Management visionary Peter Drucker dies at 95
The preeminent business philosopher, Peter Drucker, died last Friday at the age of 95. Harvard Business Review called him the father of modern management and he published more than 40 books over 60 years, including The Practice of Management in 1954, and continued to write, contribute, and consult well in to his 90s. Drucker challenged business and labour leaders to find ways to give workers more control over their work environment. He also argued that governments should turn many functions over to private enterprise.

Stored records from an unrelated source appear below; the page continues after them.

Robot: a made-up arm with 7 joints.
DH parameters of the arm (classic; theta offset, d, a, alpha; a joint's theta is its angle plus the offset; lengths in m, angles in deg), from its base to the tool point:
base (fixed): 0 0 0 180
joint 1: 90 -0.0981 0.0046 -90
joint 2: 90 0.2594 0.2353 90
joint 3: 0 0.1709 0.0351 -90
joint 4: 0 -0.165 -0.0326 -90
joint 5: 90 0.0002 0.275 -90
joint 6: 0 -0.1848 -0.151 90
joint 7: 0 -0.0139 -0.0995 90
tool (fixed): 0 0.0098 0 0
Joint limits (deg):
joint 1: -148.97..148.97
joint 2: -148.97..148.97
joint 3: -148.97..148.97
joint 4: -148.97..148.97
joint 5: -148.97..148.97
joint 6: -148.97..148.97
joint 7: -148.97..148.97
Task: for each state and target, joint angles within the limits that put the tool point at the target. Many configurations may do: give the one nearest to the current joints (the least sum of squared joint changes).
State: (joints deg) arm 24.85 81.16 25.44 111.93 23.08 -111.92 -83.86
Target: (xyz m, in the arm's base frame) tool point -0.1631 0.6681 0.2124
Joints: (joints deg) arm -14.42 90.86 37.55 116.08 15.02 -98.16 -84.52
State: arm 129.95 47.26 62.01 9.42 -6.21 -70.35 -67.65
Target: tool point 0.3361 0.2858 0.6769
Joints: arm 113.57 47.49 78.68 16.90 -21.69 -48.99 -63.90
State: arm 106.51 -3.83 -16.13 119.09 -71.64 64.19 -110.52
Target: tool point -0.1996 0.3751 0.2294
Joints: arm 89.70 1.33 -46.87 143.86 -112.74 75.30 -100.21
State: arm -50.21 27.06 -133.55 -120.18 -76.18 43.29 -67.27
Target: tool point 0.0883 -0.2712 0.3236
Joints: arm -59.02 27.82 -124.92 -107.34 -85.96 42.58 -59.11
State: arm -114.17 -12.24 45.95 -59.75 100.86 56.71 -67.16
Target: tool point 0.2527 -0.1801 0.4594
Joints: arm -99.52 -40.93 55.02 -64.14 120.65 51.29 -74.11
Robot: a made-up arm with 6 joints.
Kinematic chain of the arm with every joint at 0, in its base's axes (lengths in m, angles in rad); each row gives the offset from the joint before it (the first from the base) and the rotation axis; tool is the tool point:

Many of us will have read his ideas and words, but I am indebted to Phil Wainewright for his piece on ZDNet where he talks about a prophetic 1996 interview Drucker did for Wired magazine. In it he likened the IT industry to the birth of the printing industry in the 15th century, where the early printers became great stars as the industry flourished. Later in the next century though, these men who focused on the technology had become mere craftsmen, and the emphasis and plaudits had shifted to what we now call publishers. Wainewright goes on:
"This is the historical precedent for what we now see happening in IT with the emergence of on-demand services, in which the emphasis passes from those who sell software and the tools to run software (Microsoft, Oracle, IBM) to those who sell new views on data and information (Google, Amazon.com, Salesforce.com and hundreds of other on-demand providers). It's not the technology that matters, it's what you do with it that counts."